Chavez really realized that they were going to just keep coming for him and he said, we have to build bridges. We have to help these other countries to come and join us in building 21st century socialism in Latin America. And so, he began a program called the PetroCaribe program whereby he would give nations cheap oil, great credit and thereby help them in a period when oil was selling for a $100 a barrel. Haiti signed on to this deal in 2006. It took them two years to really get everything in place because of the resistance of the U.S. Embassy and the State Department, who were fighting them behind the scenes every step of the way.

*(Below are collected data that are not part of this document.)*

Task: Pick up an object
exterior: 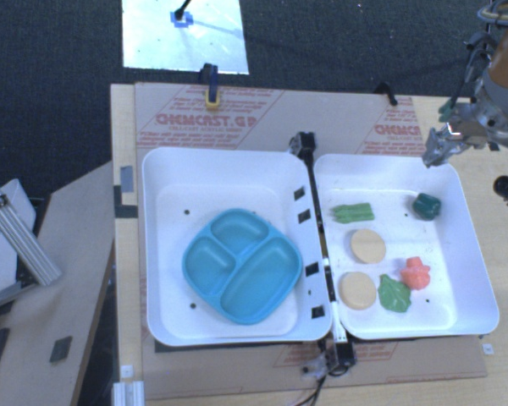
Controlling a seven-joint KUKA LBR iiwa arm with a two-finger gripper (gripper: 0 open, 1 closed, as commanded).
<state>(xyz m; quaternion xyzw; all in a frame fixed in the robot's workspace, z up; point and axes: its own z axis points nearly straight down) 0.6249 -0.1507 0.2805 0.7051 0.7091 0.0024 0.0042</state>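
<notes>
The right bin (457,218) holds several small items: a dark green lump (427,205), a light green strip (353,213), two tan discs (367,245) (357,289), a red-orange piece (416,273) and a green leaf-like piece (394,295). My gripper (440,146) hangs over the bin's far right corner, above and slightly behind the dark green lump. Nothing shows between its fingers.
The left bin (165,176) contains a blue sectioned plate (241,265). A black divider clamp strip (315,227) runs between the bins. A yellow clamp (212,91) sits at the bench's back edge, and a metal frame (8,227) stands at the far left.
</notes>
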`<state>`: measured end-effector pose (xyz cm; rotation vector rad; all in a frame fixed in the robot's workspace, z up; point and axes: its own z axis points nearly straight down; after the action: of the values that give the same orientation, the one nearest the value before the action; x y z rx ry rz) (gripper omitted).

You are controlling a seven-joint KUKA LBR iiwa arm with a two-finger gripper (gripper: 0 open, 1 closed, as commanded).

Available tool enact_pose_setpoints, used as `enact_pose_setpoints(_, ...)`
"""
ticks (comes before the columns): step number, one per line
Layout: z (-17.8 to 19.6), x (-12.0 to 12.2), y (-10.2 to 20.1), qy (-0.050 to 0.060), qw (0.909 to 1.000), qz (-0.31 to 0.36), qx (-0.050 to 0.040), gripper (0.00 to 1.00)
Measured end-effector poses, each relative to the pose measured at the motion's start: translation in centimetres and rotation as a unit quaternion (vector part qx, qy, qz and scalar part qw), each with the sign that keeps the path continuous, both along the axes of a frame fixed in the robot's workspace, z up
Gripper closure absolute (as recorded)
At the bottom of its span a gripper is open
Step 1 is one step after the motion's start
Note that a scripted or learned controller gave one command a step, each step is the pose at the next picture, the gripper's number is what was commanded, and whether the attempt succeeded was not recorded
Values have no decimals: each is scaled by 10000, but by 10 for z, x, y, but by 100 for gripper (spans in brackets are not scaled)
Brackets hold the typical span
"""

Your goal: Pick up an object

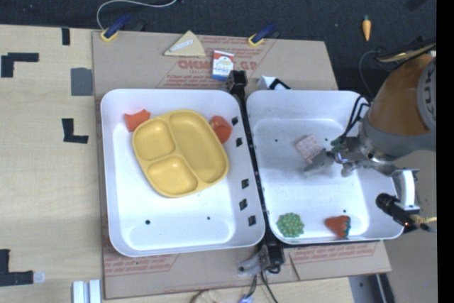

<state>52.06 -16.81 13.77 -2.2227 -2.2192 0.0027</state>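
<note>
Near edge: green knobbly ball and a red strawberry-like piece lie along the front wall of the right bin, apart from each other.
Arm: grey wrist with its orange band reaches in over the right bin from the right.
Pincer: pincer sits low in the right bin, just below a small pale pinkish block; whether it touches the block is unclear.
Pincer state: cannot tell apart or together; nothing shows clamped.
Likely target: the pale block, judged by nearness.
Doing it well: centre over the block, straddle it squarely, go down to the bin floor before closing, then lift straight up.
Risk: a glancing contact could push the block across the smooth floor.
Left bin: left bin holds a yellow divided tray with orange pieces beside it.
Desk: cardboard sheet underlies both bins.
</note>
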Motion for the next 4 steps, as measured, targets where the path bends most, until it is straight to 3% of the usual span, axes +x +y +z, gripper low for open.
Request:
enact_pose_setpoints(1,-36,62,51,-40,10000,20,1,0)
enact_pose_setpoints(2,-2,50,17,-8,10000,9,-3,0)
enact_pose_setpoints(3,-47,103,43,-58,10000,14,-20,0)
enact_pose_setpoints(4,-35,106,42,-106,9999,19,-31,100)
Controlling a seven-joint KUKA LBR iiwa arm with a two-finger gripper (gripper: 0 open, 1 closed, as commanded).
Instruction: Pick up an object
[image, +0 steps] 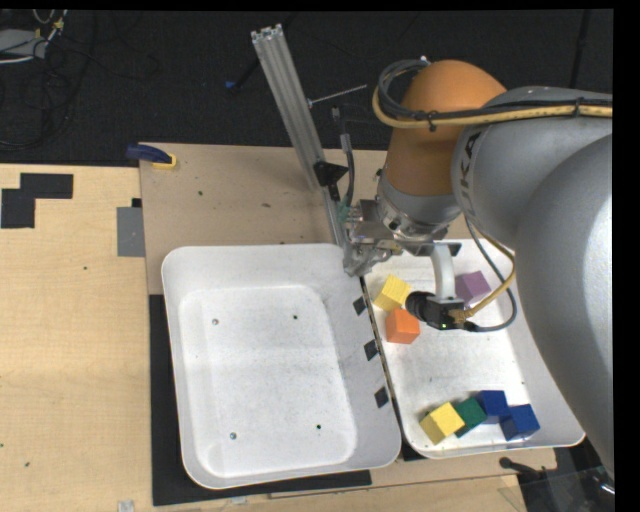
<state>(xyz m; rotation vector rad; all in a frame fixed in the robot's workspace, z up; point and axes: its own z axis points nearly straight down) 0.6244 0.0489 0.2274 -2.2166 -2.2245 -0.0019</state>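
Note:
My gripper (358, 252) hangs low at the upper left corner of the right bin (545, 385), close to the rim between the two bins. Just right of it and below lies a yellow cube (393, 292), with an orange cube (402, 326) under that one. A purple cube (472, 287) sits further right, partly behind a cable. Near the right bin's front edge a yellow cube (441, 421), a green cube (470, 412) and two blue cubes (492, 402) (518, 421) lie in a cluster. I see nothing held by the gripper.
The left bin (172, 270) stands beside the right one. A slanted aluminium bar (290, 100) rises behind the gripper. The grey arm and its orange band (440, 110) cover the right bin's upper right. A blue clamp (150, 155) lies at the bench's back left.

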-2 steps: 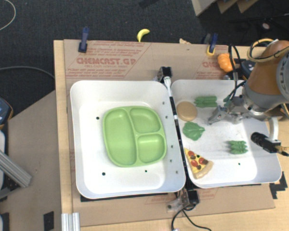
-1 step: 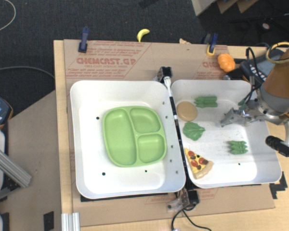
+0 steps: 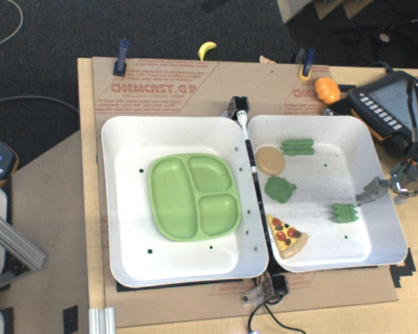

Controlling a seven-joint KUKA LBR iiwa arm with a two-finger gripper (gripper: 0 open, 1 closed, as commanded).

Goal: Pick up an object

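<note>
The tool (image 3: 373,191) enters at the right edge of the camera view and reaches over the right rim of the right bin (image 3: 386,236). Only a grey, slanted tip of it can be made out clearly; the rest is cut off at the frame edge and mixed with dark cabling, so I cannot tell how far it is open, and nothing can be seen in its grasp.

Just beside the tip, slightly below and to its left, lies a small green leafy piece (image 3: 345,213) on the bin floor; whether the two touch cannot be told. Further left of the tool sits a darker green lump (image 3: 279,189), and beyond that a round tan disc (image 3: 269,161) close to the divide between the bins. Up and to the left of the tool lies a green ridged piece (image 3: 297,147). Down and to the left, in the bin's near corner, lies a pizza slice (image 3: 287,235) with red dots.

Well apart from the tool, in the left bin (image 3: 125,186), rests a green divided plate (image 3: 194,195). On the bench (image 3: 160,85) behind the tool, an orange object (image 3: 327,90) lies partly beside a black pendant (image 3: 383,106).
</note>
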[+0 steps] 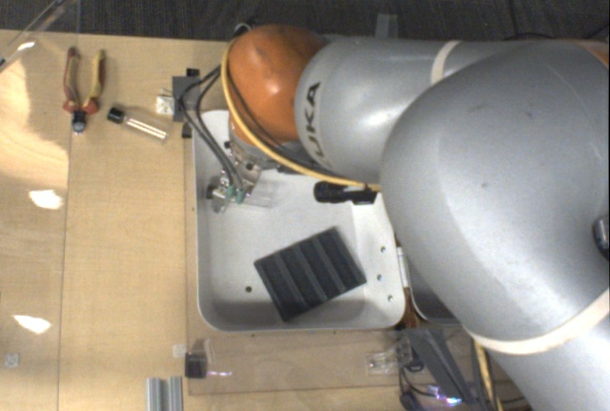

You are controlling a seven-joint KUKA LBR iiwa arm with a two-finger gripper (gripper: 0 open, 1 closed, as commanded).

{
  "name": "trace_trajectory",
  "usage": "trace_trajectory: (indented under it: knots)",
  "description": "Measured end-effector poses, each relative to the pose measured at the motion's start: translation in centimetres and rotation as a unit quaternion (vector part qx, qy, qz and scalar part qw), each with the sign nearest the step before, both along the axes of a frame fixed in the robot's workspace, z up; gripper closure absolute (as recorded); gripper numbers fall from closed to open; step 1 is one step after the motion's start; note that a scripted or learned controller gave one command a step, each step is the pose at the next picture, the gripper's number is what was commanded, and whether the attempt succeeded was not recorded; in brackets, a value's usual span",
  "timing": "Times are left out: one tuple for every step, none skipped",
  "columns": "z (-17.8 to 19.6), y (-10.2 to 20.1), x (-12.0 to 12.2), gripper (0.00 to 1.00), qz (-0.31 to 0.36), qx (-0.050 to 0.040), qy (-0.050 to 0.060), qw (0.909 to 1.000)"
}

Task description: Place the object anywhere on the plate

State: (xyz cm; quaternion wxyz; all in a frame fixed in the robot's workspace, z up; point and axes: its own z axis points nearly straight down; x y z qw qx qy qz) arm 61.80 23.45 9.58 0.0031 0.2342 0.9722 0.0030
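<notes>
pliers (83,83): red handles, flat on the bare bench (114,237), well left of the claw and higher in the view.
tube (139,122): small and clear with a dark cap, on the bench between the pliers and the claw, a little above claw level.
bin (224,276): white and shallow; the claw hangs over its upper left corner.
claw (227,193): low over the bin, under the arm's orange dome. Tip is small and blurred, so I cannot tell whether it is open or closed. Pale greenish bit at the tip, possibly a clear scrap.
block (310,274): black, ridged, lying slantwise on the bin floor, below and right of the claw, clearly apart from it.
arm (496,209): grey, bulky, right of the claw.
</notes>
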Motion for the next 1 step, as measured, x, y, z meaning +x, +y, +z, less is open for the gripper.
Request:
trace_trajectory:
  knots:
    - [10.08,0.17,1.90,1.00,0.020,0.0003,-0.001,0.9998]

And, through a lot of different maneuvers, they managed to get into power a neo-Duvalierist president, a guy called Michel Martelly. Anyway, Martelly came in and for the five years that he was in office, the majority of this PetroCaribe fund was plundered.

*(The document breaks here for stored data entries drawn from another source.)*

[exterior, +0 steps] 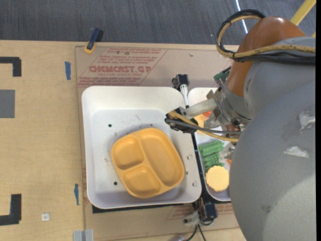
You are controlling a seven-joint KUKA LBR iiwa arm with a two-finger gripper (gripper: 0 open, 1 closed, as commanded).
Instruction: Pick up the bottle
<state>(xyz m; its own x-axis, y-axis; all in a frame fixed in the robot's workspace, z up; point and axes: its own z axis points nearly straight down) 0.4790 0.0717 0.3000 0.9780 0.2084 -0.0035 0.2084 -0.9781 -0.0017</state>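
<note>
My grey arm [271, 134] reaches in from the right and covers most of the right bin [200, 95]. The gripper [221, 126] hangs low over that bin's upper part, tucked under the wrist. Just below it in the right bin lies a green ribbed object [210, 152], with a round yellow object [218, 178] nearer the front. A small orange piece [200, 120] peeks out beside the wrist. I cannot tell which of these, if any, is the bottle. Nothing shows between the gripper's tips.
The left bin [100, 134] holds a yellow divided plate [147, 161] towards its front right. A dividing rim [196, 154] runs between the bins. Both bins rest on a cardboard sheet [120, 67], with blue tape marks on the bench at the left.
</note>
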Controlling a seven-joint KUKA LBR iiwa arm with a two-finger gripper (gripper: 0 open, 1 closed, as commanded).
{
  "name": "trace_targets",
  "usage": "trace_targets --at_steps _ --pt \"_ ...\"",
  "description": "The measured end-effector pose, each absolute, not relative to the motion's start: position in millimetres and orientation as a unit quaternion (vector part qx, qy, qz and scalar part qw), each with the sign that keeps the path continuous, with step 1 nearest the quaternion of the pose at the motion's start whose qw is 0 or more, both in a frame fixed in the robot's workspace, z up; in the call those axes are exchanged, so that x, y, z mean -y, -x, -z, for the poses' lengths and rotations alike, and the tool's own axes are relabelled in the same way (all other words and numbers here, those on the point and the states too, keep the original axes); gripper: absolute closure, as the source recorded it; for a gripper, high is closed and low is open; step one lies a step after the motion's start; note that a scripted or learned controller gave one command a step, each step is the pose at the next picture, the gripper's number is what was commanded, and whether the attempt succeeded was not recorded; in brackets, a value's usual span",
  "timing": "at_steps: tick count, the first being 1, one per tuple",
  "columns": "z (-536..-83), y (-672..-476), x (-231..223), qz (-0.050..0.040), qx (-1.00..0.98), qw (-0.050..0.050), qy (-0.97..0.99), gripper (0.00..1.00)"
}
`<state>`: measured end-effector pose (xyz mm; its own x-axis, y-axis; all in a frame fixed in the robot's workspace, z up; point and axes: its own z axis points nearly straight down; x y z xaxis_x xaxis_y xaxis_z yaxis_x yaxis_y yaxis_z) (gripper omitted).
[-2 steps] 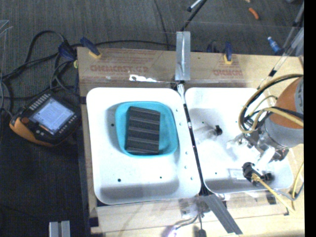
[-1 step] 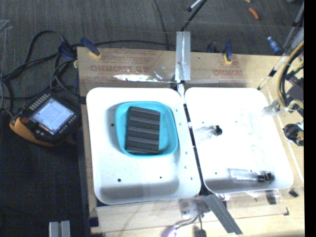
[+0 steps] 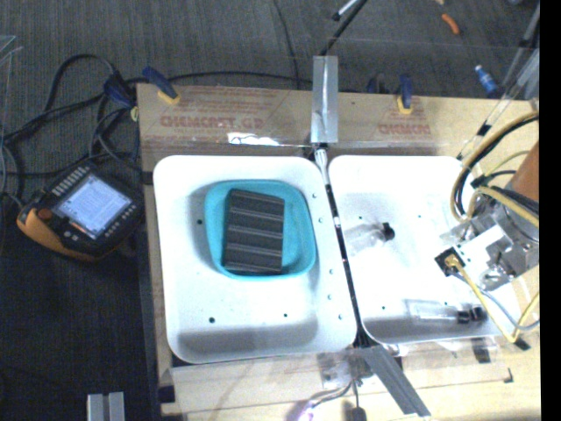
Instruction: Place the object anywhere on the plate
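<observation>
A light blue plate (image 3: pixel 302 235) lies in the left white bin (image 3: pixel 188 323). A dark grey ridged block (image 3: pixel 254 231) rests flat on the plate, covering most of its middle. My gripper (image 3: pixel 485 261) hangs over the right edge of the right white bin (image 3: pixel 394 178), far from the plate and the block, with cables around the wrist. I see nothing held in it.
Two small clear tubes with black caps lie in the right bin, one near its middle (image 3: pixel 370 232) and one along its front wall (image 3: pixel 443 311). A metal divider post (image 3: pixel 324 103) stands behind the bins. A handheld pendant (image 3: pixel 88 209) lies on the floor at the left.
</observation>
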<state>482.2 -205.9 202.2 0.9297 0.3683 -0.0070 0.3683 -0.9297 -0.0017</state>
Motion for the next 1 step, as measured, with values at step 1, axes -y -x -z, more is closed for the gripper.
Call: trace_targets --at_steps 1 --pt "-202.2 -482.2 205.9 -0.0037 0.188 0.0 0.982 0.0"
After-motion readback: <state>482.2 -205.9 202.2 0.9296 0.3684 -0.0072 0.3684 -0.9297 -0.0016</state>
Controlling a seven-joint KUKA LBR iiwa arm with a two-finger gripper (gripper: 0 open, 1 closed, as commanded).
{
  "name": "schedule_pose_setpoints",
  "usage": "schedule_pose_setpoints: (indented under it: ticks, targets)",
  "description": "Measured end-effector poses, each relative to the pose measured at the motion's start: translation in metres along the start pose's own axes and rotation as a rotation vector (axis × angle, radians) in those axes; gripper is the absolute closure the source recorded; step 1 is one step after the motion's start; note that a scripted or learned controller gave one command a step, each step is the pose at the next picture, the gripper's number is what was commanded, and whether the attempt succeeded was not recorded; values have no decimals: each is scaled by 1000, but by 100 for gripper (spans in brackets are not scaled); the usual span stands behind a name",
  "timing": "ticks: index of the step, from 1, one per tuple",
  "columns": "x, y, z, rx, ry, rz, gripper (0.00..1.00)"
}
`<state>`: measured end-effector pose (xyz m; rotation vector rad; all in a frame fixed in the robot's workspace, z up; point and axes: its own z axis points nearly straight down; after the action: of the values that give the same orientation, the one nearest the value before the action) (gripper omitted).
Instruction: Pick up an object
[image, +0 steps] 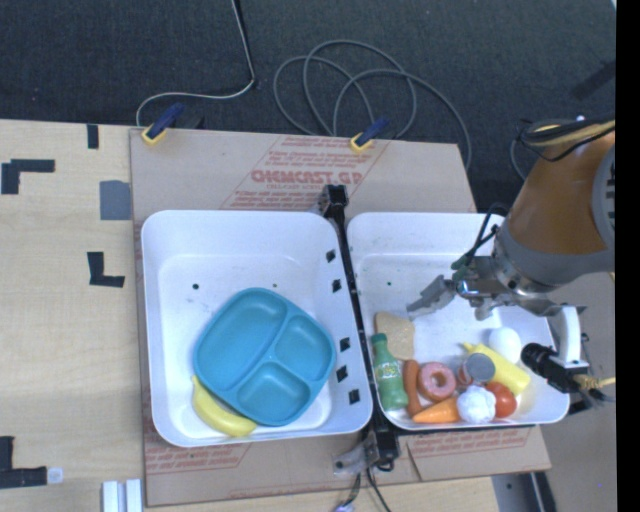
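End effector (432, 297) looks spread and holds nothing above the right bin (400, 235); I would lower it straight onto the bread slice (396, 333), avoiding the green bottle (386, 372).

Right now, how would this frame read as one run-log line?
end effector: open, holding nothing | position: over right bin, above toy food pile | left bin: blue tray, banana | pick: not yet done

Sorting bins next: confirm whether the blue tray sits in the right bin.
No. The blue tray lies in the left bin, partly over a banana.
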<state>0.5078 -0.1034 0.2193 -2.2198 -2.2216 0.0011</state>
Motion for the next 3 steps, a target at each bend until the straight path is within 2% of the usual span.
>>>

It was about $4 billion worth of petro dollars, which were generated. Some of those were paid to Venezuela, but many of them went into this PetrocCaribe fund. Two Senate investigations found that at least $2 million of it was embezzled, stolen, misspent, just plain lost in some cases. Jovenel Moise, who is the current president, had an agribusiness, which basically is a shell company, a fake business. He was laundering millions of dollars through this agribusiness firm and came into office indicted for that money laundering. He had his agribusiness being given millions of dollars to fix a road and do other infrastructure work, none of what he did.

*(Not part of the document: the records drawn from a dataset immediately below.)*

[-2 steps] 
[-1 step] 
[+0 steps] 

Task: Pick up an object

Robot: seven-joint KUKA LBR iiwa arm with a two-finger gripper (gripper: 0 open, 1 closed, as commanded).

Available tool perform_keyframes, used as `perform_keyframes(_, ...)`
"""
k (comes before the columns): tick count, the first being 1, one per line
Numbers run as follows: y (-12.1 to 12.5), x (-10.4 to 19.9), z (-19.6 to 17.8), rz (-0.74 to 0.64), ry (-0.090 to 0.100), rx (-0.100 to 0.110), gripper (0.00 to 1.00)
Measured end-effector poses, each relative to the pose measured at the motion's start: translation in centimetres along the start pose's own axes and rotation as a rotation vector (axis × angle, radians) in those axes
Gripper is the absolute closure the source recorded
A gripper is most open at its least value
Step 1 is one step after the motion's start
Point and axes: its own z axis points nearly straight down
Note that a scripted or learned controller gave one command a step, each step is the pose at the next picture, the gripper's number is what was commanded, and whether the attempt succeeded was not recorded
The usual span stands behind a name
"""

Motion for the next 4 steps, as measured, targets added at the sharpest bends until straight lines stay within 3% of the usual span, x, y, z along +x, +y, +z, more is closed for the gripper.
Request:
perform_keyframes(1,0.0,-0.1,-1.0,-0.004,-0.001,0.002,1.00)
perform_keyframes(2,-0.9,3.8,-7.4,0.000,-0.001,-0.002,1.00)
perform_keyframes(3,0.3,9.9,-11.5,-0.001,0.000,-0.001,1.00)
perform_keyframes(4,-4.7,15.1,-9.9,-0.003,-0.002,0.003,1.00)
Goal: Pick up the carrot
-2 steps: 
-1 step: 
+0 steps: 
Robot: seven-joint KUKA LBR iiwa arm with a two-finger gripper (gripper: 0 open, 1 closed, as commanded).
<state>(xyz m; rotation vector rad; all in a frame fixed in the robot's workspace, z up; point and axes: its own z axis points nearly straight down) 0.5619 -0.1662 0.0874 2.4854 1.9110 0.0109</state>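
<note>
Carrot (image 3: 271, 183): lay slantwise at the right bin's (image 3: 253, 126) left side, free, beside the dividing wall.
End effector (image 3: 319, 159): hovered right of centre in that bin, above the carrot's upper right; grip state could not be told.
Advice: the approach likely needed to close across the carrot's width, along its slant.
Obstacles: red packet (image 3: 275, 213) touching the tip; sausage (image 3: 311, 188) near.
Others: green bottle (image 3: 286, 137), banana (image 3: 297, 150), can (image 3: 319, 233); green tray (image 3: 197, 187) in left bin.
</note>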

On Jan. 10, 2019, the Jovenel Moise government voted to stick a knife in the back of the Venezuelans when they voted with Washington saying that Nicolas Maduro was illegitimate. Here’s the guy (Jovenel Moise) who came into power with only 19 percent of the electorate taking part in the election. There was a very controversial election and he’s calling Nicolas Maduro, who won close to 70 percent of the vote in his country, even without the opposition members in it in that vote. So the (Haitian) people just said, “That’s it. We’re going out.” And hence on Feb. 7, which is the anniversary of Jean Claude’s departure 33 years ago, they came out in the streets and that began basically 10 days of what they called “Haiti Lock”. Haiti was locked down, nothing was working, schools, stores, streets, everything was stopped, stopped, stopped, burning barricades everywhere. The country was in flames. The rebellion has taken what they were saying, a little break. They are getting a little breath. Carnival is next week on March 5, but it is a extremely combustible situation right after Carnival or maybe when the second part of the accounting court report comes out in April, this thing is going to flare up and maybe that may be the end. I think Jovenel is on extremely thin ice.